Start at the Visitor Center
The Muir Woods Visitor Center is about twelve miles north of the Golden Gate Bridge, near Mill Valley, California. The Visitor Center helps you get acquainted with the National Monument and obtain maps and other items that will help during your visit. Be sure to get your National Park Service passport stamped while you are there.
Muir Woods National Monument offers six miles of well-marked, boardwalk or asphalt hiking trails. You can venture into the forest and see the wonderful trees close at hand. There is a half hour loop, an hour loop, and an hour and a half loop.
The Ben Johnson and Dipsea trails climb a hillside for views of the treetops. You’ll also see the Pacific Ocean and Mount Tamalpais from nearby Mount Tamalpais State Park. The Ben Johnson Trail begins at the Muir Woods parking lot; it goes uphill to a grassy ridge, then goes down to old-growth redwoods in Redwood Canyon. The Dipsea Trail offers a more open environment for hiking.
See the Trees
Connect with the Bohemian Grove Trail on the canyon floor to see the best redwoods in the park. The Bohemian Grove Trail branches off the Redwood Creek Trail. In Bohemian Grove, you can see the tallest coast redwood (Sequoia sempervirens) in the monument, called “Tree 76”. It tops out at 258 feet above the forest floor and is thought to be about eight hundred years old.
The nearby trees are almost as tall. Coastal redwoods as a species tend to grow even taller than the giant sequoias. As you travel to Bohemian Grove, you will go through Cathedral Grove, possibly the most inspirational part of the hike.
Enjoy a meal at the cafe at Muir Woods, which is run by the Muir Woods Trading Company. The Café has been highlighted on the Food Network. They serve local organic food. People make the trip especially to enjoy their tomato soup and grilled cheese sandwich combo.
Visitor Tips to Muir Woods
Muir Woods has always been known to visitors as difficult to park and visit. Beginning in 2018, reservations will be required to park your vehicle and shuttle to the monument. Visitors over 16 will also need to pay a park admission entrance fee. You can find out current pricing and reserve your spot by calling 1-800-410-2419 or visiting GoMuirWoods.com.
Early reservations are encouraged, as you can’t purchase entry at the park, and they are likely to sell out. A limited number of passes will be held to release 5 days in advance, but these will be very hard to get.
Also notable for your visit: there is no cell phone reception or Wi-Fi at Muir Woods. Be sure to download any directions or information you need ahead of time for offline use. Also, pets are not permitted.

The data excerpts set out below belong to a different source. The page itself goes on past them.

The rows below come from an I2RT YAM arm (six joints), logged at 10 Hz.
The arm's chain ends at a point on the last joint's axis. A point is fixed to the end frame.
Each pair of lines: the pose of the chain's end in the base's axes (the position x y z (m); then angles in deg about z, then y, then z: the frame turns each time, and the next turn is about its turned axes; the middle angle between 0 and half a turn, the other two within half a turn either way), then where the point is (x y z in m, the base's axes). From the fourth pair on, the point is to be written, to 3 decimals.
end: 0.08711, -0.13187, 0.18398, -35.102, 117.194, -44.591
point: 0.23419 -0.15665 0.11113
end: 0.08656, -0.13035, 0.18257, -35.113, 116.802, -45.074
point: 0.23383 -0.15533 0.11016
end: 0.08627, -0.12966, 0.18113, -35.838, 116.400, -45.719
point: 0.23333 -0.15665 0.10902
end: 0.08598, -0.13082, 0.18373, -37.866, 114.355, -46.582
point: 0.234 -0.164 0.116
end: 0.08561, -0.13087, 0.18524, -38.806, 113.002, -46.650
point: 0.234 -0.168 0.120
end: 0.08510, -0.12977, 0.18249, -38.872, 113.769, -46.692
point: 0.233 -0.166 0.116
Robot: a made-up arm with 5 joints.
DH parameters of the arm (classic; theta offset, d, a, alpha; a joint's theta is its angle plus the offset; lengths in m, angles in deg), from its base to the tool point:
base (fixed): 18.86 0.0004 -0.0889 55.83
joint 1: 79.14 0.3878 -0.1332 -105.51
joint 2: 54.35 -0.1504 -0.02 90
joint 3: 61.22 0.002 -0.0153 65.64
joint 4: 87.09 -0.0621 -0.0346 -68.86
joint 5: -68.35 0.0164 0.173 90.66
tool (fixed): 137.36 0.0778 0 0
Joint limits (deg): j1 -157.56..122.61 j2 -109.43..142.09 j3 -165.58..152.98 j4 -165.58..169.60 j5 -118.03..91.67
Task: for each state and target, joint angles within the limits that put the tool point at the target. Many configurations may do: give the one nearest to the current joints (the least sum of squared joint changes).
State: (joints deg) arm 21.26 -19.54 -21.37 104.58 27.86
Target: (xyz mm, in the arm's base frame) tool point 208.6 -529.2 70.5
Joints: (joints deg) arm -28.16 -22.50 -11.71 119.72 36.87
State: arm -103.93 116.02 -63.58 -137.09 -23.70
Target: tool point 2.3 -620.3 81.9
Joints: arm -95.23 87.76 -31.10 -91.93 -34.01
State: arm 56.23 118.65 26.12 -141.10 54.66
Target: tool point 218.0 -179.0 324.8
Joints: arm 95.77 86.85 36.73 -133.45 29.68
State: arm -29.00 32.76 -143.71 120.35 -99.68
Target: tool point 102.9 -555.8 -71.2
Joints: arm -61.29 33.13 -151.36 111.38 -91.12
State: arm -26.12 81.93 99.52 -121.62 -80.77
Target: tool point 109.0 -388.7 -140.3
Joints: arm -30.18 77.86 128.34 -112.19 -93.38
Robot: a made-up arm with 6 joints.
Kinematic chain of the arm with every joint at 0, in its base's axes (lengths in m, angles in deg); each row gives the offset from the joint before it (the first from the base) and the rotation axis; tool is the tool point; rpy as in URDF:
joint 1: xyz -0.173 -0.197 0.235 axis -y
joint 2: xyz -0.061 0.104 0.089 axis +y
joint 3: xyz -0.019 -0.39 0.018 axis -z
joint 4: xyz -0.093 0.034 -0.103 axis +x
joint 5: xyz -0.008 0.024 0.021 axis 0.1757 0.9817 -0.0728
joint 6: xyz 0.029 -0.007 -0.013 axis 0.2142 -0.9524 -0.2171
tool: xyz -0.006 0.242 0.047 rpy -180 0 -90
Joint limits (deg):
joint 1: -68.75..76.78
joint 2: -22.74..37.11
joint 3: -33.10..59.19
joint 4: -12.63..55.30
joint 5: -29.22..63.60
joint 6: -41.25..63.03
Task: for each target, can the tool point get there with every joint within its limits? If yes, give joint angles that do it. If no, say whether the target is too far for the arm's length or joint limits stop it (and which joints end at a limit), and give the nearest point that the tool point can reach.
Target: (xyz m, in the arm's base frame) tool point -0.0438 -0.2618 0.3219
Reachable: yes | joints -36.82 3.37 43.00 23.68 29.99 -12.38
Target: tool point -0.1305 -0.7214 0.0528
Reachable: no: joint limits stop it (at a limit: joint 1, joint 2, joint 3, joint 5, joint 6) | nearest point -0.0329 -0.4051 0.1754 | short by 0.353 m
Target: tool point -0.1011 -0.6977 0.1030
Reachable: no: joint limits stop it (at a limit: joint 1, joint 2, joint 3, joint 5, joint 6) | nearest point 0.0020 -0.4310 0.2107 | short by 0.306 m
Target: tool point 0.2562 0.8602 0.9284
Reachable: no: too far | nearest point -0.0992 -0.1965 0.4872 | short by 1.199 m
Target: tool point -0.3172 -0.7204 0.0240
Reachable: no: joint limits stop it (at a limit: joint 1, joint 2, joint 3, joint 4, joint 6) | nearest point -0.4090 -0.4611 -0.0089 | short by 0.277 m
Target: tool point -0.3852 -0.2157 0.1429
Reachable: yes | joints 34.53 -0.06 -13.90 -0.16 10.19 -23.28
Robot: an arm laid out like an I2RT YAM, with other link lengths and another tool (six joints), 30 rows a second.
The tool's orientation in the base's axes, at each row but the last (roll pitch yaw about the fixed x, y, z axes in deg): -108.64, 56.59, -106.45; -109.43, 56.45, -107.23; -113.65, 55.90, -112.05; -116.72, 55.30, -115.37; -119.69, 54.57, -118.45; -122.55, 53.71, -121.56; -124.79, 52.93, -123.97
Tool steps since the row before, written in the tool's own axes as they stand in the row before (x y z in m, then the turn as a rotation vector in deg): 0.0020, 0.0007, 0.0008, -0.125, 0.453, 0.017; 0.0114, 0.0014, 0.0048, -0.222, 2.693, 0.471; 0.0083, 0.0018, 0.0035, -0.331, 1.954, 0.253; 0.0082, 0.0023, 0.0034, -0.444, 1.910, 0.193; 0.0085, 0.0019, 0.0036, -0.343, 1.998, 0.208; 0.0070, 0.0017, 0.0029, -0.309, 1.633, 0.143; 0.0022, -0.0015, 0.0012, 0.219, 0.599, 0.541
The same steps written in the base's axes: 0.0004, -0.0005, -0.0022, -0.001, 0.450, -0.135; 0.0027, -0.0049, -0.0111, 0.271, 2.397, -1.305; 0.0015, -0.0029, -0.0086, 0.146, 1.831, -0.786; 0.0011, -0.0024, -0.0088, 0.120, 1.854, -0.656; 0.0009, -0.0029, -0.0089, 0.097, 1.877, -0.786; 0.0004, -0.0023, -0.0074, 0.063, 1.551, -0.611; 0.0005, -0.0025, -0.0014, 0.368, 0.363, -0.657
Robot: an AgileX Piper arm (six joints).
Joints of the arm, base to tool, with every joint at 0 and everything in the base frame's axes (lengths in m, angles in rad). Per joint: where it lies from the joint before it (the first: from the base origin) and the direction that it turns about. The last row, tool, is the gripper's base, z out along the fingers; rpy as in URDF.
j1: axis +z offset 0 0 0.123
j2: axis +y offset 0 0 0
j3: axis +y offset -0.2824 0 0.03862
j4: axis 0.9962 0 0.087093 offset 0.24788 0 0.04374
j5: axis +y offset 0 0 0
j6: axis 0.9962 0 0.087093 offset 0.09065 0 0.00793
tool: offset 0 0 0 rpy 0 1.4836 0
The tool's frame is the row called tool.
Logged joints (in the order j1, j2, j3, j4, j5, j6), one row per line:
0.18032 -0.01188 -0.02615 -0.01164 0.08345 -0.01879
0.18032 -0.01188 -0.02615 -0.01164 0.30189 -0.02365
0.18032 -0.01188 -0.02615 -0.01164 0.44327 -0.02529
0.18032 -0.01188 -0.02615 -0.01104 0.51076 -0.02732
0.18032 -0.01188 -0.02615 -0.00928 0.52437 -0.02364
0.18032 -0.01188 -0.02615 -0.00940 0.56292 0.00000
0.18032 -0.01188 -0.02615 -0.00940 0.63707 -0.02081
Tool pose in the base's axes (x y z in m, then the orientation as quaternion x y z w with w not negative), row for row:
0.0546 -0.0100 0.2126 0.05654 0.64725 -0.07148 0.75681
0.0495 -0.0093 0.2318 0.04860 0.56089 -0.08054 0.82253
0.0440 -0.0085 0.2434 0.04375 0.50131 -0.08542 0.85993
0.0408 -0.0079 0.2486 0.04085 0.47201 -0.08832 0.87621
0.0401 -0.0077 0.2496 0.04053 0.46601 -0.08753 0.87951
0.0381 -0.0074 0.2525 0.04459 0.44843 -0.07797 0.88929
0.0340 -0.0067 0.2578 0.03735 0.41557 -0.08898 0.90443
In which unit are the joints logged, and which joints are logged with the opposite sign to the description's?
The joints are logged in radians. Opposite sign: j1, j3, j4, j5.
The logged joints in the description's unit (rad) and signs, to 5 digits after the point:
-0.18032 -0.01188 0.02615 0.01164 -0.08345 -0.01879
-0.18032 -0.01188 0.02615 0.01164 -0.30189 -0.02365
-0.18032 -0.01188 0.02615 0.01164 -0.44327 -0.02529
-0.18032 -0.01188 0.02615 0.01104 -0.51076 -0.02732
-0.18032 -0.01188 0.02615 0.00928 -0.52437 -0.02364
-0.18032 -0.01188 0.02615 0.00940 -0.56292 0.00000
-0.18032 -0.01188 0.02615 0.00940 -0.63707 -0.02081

If hiking is not your preference, you can enjoy dramatic views while driving in the area around Muir Woods. From the Visitors Center, take Franks Valley Road to the Shoreline Highway, California Route 1. It will take you down to the coast at Muir Beach and then along the Pacific Coastline. Take advantage of the various pull-offs to savor the views of the Ocean. Keep on going, and the road leads to the turnoff for the town of Bolinas – which is perhaps the best-kept secret community along the Pacific coast.

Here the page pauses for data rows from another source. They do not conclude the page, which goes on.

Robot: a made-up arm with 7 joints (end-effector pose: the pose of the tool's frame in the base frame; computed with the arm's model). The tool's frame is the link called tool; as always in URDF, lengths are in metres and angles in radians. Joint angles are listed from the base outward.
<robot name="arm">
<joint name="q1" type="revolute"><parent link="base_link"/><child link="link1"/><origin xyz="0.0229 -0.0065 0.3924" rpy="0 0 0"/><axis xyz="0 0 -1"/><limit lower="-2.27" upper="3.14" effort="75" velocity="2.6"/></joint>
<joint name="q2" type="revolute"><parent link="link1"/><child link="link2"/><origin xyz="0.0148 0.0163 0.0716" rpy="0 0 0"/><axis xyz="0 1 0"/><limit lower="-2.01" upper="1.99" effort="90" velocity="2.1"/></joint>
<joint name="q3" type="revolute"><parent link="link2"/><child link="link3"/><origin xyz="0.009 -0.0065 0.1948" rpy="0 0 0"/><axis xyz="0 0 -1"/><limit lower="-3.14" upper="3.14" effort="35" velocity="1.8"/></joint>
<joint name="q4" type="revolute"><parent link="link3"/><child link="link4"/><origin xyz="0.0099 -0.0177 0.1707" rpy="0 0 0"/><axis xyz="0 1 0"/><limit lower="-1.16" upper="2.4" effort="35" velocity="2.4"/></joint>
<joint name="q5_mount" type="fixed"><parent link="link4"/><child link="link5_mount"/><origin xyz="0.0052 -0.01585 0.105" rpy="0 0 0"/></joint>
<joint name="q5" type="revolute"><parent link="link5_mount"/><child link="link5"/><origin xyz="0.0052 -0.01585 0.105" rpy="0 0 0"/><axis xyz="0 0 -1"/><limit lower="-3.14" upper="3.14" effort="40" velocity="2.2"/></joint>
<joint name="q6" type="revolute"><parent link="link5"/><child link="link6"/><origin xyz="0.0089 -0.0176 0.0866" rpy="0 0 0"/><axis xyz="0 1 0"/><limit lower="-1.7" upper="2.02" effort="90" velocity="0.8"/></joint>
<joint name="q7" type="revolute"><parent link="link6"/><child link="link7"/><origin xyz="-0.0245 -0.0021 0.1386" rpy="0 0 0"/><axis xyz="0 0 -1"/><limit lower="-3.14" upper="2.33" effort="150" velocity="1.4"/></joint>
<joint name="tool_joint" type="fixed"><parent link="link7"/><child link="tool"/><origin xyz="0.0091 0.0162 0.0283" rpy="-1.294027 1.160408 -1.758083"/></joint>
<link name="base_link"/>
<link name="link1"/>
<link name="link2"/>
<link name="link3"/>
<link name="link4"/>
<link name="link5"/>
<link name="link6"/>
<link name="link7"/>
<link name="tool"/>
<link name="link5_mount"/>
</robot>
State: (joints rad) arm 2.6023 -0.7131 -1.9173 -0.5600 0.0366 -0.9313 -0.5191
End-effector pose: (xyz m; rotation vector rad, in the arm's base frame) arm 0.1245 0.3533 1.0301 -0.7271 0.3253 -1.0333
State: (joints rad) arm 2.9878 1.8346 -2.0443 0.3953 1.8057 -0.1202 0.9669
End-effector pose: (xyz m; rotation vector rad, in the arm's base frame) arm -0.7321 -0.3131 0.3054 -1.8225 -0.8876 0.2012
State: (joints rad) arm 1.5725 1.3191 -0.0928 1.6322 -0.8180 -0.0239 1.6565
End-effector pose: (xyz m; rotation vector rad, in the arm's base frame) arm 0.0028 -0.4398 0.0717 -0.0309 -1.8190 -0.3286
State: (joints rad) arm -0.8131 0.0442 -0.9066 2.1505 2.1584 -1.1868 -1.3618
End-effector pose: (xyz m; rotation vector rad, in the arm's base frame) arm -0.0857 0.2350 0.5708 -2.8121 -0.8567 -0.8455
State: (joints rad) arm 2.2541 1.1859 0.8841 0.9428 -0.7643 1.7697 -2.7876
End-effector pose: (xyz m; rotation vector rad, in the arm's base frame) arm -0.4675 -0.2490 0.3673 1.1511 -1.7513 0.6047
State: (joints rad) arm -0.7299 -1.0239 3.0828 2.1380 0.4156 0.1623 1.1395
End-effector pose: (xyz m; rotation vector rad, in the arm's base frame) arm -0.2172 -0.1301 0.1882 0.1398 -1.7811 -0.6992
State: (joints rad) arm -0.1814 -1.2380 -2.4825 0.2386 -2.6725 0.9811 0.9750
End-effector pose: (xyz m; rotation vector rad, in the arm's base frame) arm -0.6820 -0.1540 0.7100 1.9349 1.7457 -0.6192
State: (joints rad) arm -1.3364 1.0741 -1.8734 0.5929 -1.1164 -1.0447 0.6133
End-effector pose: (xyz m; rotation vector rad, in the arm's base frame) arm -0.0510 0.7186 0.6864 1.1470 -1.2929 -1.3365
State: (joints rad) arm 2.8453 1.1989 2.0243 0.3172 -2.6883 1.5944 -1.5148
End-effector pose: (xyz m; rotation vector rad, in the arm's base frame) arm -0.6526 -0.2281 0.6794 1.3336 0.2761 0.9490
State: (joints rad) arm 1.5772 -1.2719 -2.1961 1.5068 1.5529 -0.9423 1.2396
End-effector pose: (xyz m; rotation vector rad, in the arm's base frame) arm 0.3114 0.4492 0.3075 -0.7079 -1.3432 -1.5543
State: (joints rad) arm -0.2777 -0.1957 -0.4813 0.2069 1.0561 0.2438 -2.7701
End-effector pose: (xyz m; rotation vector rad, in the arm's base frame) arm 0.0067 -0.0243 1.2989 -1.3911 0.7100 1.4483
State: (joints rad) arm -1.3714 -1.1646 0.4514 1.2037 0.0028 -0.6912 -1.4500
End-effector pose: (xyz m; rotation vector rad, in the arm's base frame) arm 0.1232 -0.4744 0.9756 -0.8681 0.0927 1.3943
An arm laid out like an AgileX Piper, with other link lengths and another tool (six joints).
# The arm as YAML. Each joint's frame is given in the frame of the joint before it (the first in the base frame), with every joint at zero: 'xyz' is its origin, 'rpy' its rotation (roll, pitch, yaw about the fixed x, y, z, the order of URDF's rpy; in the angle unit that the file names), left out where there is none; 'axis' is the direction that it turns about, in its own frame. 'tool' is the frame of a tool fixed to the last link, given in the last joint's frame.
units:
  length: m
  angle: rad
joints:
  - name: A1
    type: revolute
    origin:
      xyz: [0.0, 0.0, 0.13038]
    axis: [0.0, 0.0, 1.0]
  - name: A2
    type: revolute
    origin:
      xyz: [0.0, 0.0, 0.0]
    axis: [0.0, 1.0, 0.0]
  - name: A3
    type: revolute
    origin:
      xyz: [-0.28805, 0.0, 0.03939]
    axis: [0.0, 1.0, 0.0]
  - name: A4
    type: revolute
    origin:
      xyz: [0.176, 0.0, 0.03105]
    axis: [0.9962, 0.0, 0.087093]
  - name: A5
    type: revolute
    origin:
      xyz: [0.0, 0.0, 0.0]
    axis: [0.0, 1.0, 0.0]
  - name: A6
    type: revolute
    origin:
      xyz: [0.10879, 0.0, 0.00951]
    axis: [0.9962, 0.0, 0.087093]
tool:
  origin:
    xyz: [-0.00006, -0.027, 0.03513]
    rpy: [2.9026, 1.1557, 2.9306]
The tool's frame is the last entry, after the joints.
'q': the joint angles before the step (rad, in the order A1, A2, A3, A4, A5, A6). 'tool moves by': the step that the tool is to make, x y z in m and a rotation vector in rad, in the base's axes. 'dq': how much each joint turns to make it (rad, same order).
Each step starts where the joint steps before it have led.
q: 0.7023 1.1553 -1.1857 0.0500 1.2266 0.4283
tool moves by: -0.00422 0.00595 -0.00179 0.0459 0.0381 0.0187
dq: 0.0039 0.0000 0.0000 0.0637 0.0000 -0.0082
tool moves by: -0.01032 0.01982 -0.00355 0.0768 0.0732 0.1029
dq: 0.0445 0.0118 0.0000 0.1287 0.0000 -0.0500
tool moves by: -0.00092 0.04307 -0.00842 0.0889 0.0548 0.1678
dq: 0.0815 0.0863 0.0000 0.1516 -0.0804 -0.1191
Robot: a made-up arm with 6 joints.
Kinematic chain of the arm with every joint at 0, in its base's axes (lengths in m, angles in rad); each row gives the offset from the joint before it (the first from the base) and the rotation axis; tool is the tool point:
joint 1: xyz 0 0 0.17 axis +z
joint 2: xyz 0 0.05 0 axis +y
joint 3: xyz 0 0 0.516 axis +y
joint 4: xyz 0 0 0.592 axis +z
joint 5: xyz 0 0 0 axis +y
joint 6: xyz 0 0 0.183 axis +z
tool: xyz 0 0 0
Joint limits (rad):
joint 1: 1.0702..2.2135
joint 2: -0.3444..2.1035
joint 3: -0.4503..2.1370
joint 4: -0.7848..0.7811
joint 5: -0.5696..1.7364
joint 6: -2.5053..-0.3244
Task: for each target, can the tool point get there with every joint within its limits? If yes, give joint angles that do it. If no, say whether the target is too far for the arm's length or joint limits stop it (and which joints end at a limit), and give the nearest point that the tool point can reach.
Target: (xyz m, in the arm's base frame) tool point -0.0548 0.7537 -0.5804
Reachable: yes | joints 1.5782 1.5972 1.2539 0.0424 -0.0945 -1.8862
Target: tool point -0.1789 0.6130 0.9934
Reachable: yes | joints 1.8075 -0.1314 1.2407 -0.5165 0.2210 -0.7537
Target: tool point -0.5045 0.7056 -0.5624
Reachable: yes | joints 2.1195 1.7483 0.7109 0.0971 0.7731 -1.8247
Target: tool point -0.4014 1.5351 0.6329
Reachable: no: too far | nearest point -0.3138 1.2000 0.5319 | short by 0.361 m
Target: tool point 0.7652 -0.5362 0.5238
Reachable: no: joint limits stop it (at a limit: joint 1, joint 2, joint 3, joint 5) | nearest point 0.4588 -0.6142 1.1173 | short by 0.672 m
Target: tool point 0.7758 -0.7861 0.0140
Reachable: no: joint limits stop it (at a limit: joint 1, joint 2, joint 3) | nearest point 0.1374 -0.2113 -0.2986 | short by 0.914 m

Drive further along to reach the Point Reyes Lighthouse. Dating back to 1870, it guides ships along the windiest portion of the Pacific Coastline. You can visit the Point Reyes National Seashore and tour the lighthouse as well as view the dramatic scenery and wildlife. A fun fact about the lighthouse: during the April 18, 1906 earthquake, the Point Reyes Peninsula and the lighthouse itself moved north 18 feet, in less than a minute. A recommendation: Do this drive during daylight hours, when the air is clear, both for the spectacular views and for driving safety.